## DESCRIPTION OF THE TASK
In the data below, find the line containing "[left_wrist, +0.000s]"; transcribe it and each line after it exactly, through the last, skipping pictures.

## DATA BLOCK
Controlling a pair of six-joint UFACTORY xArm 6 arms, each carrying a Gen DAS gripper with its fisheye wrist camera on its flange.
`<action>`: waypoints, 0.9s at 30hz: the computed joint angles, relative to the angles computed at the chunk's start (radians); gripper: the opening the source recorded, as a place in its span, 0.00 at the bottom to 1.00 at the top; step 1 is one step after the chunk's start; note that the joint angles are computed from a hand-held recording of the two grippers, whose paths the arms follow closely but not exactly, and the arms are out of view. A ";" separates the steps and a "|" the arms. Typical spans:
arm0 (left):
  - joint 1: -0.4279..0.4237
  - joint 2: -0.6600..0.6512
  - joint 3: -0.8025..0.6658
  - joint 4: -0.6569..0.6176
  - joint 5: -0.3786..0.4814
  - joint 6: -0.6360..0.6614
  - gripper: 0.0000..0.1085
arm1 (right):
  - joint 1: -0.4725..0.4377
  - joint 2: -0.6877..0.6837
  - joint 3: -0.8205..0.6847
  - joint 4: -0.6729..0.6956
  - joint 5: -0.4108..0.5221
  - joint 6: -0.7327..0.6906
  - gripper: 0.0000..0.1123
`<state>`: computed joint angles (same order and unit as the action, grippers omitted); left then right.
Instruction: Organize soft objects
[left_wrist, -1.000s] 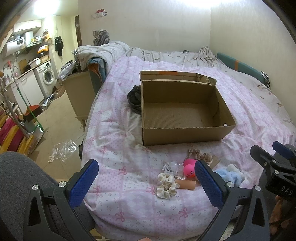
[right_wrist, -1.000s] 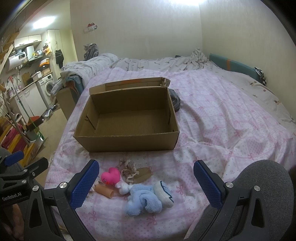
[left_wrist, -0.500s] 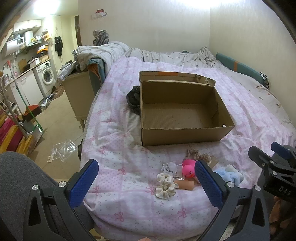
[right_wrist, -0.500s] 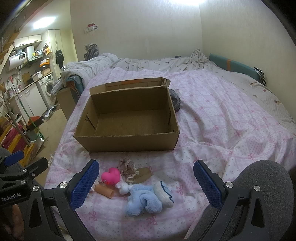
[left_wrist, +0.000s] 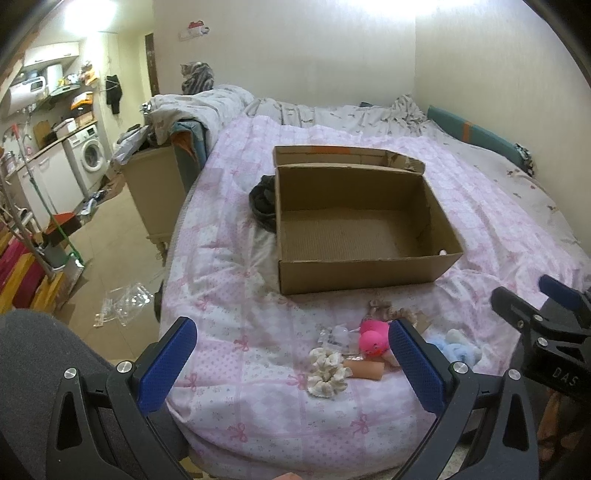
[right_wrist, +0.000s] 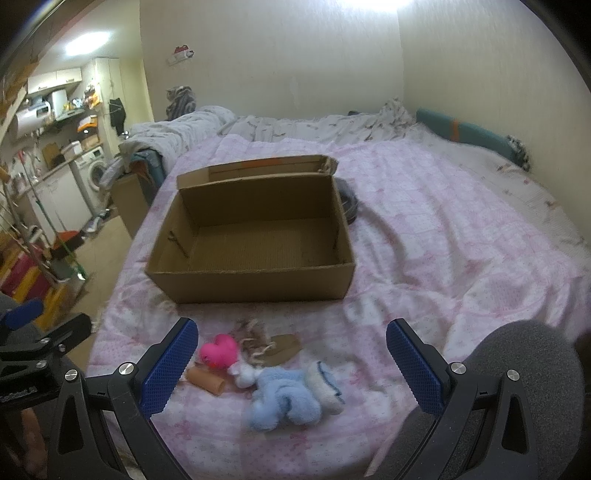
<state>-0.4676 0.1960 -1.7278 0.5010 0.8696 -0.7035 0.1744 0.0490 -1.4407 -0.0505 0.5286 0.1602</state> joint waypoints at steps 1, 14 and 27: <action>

## WRITTEN SOLUTION
[left_wrist, +0.000s] 
[right_wrist, +0.000s] 
<state>-0.4676 0.1960 -1.7278 0.5010 0.8696 -0.7035 0.1744 0.0490 -1.4407 -0.0505 0.5286 0.1602</state> joint waypoints at steps 1, 14 and 27: <action>

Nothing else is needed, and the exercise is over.